Posted on:2003-10-16Degree:Ph.DType:Dissertation
University:University of California, DavisCandidate:Liu, DongqingFull Text:PDF
GTID:1469390011981029Subject:Economics
Abstract/Summary:
This dissertation examines voluntary market-making behavior, namely scalping, in futures markets. The data used are time-stamped electronic transactions in soybeans on the Dalian Futures Exchange in China marked with individual traders' identities. Previous studies have followed single scalpers or broader aggregates, but never all participants in a market. The transactions over seven months in 1999 and 2000 involved 125 brokerage houses representing 6,213 distinct customers. Among these many traders, about 7 or 8 during any month followed the short-term strategies normally classified as scalping, accounting just themselves for 10% of volume. This finding is itself interesting, for scalping is usually imagined to be a feature of traditional pits rather than electronic markets.; Using these transaction data, a bivariate autoregressive conditional intensity (ACI) model is estimated for two most actively traded futures contracts in the sample.

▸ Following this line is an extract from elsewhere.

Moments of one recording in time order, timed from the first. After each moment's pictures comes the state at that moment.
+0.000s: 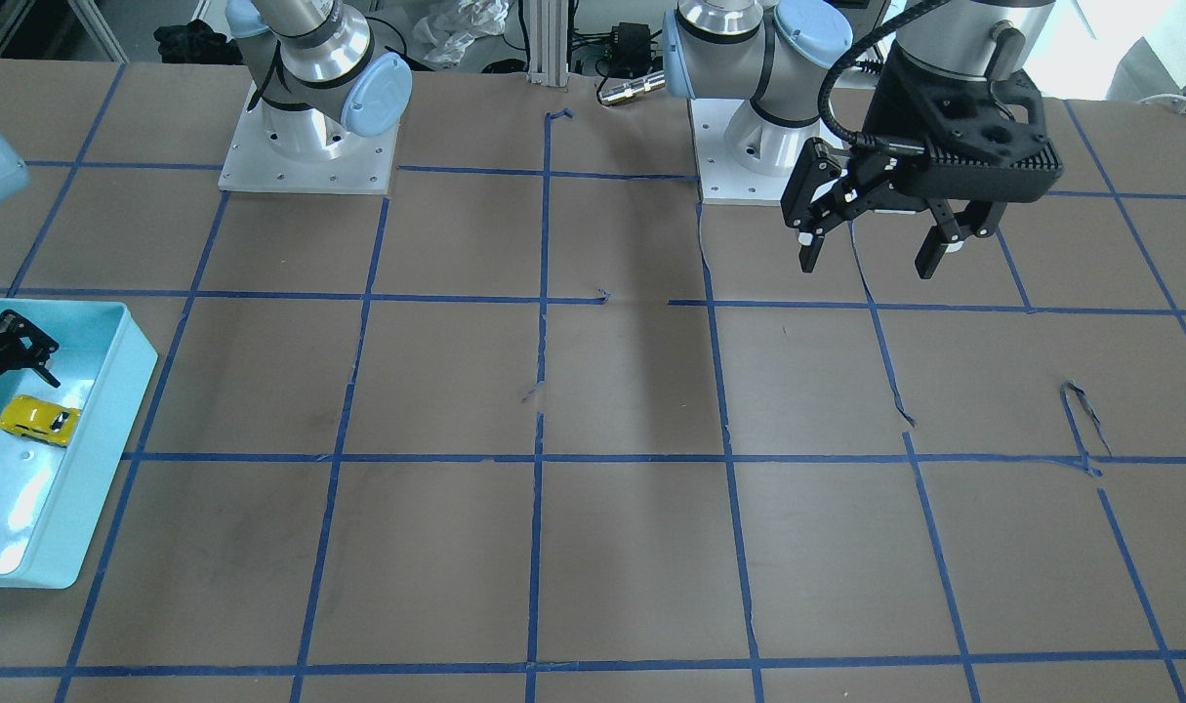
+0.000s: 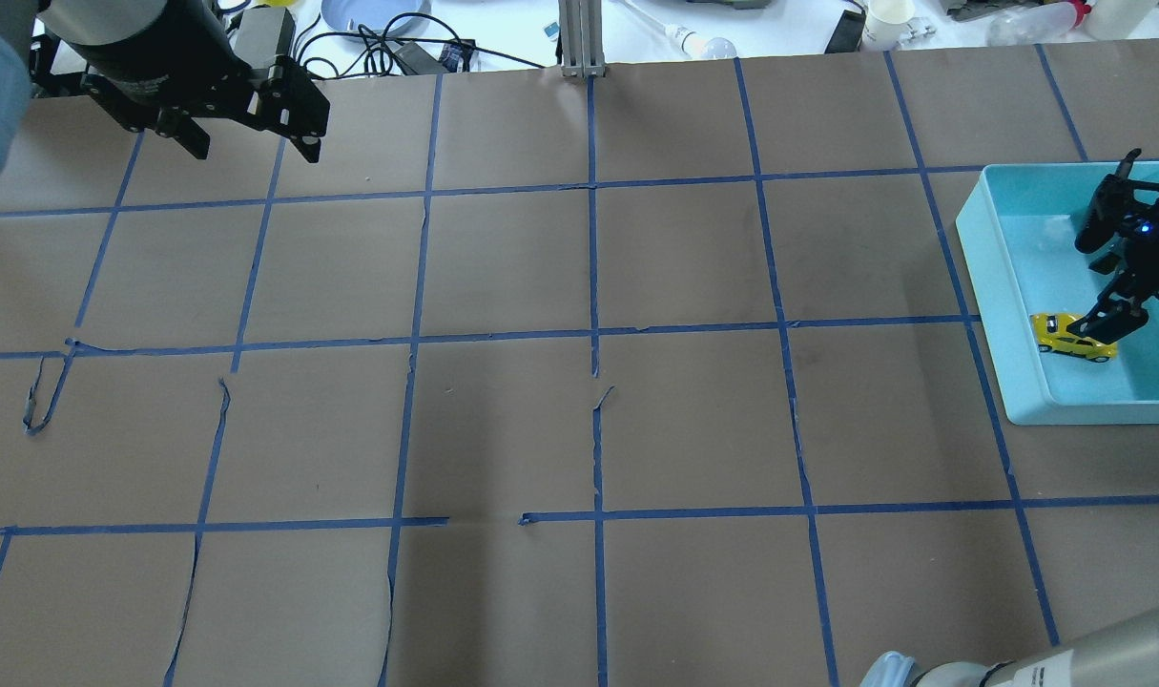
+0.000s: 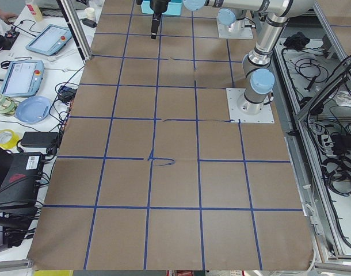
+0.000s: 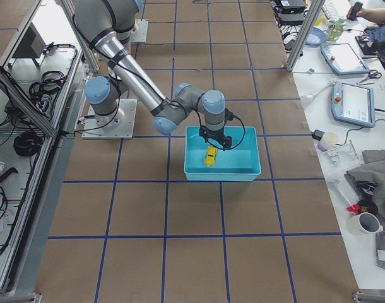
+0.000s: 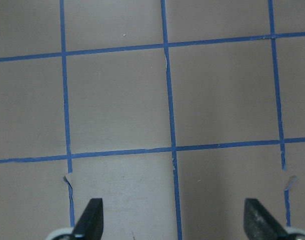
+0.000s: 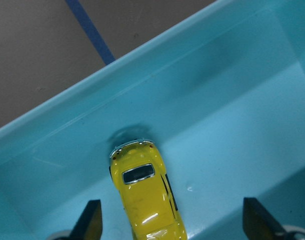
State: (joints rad) left arm -1.56 -1.57 -1.50 -1.45 1.59 0.08; right arm 0.93 -1.30 1.93 -2.32 -1.50 -1.66
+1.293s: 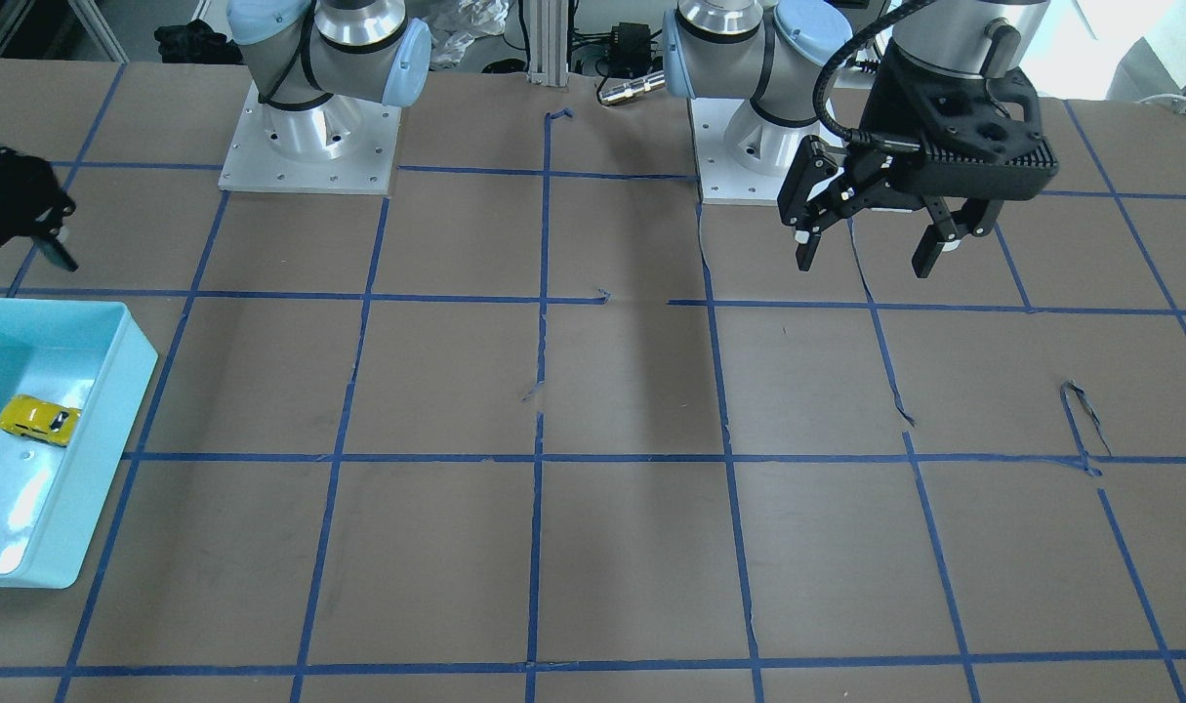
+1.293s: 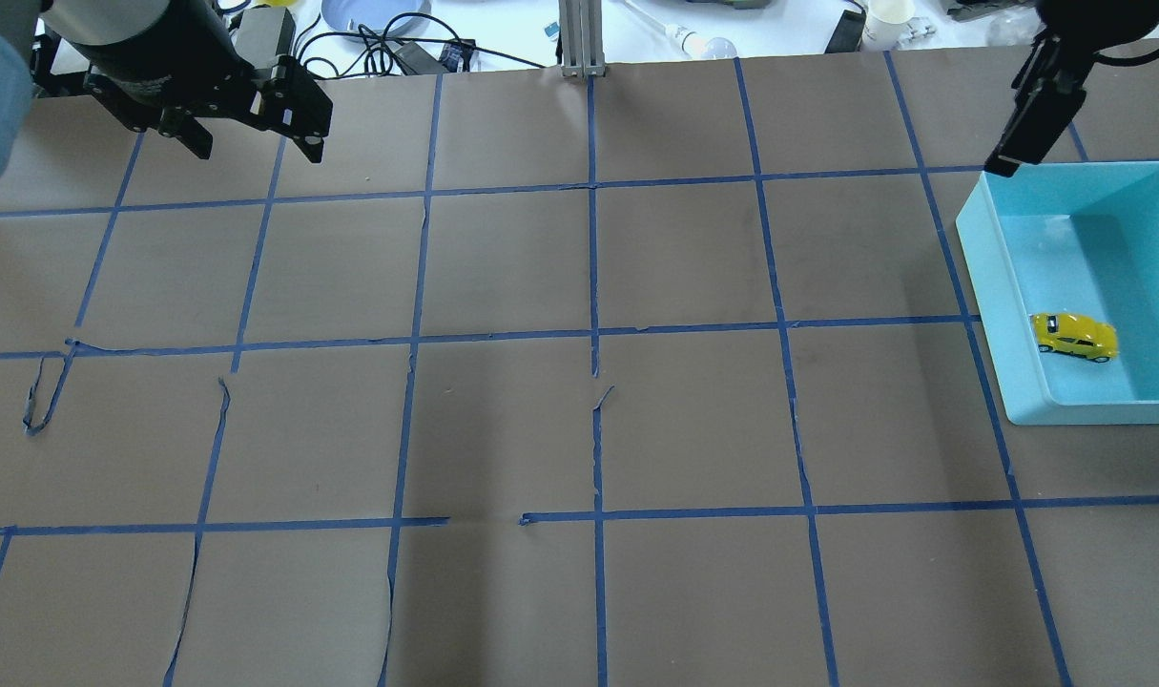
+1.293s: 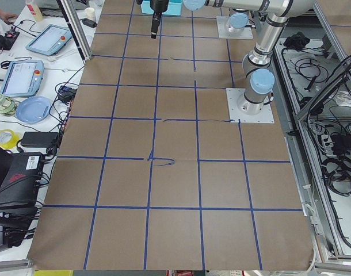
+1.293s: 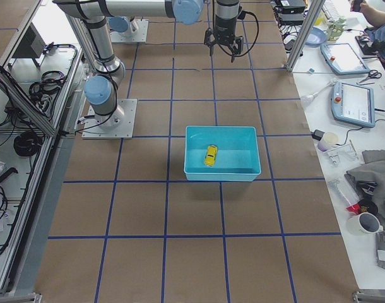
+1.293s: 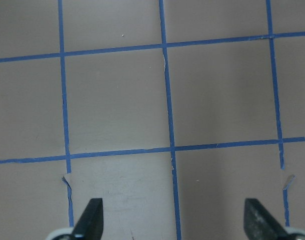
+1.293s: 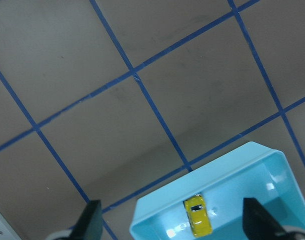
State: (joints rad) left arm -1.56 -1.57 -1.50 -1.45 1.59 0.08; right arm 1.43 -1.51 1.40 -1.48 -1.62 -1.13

The ACI model, a new econometric tool for analyzing times-series count data, is appropriate because the number of scalpers present in a five-minute interval, the dependent variable, is a small integer. The bivariate ACI also allows for scalpers' participation in simultaneous contracts, which helps account for the endogeneity of scalpers' trading. The results suggest that volatility and transaction levels of non-scalpers increase the likelihood of scalper presence, however, scalper spread does not appear to explain scalper presence. Furthermore, Non-scalpers' trading appears to be the source of price volatility.; An analysis of the relationship between scalpers' realized spread and trading frequency shows that most scalpers are trading below the optimum level. Two vector autoregression models are estimated to determine the immediate and longer term interactions among the profits and the trading frequencies of different groups of traders. The results suggest that large-volume traders are likely to be “informed” traders; scalpers and small-volume traders, who account for 95 percent of all traders, are likely to be “uninformed”. Evidently, the customers of large brokers are likely to be more informed than those of small brokers. It is also found that scalpers' realized spread as a group increases when others trade more often, consistent with the finding that scalpers derive more income from a higher demand for liquidity.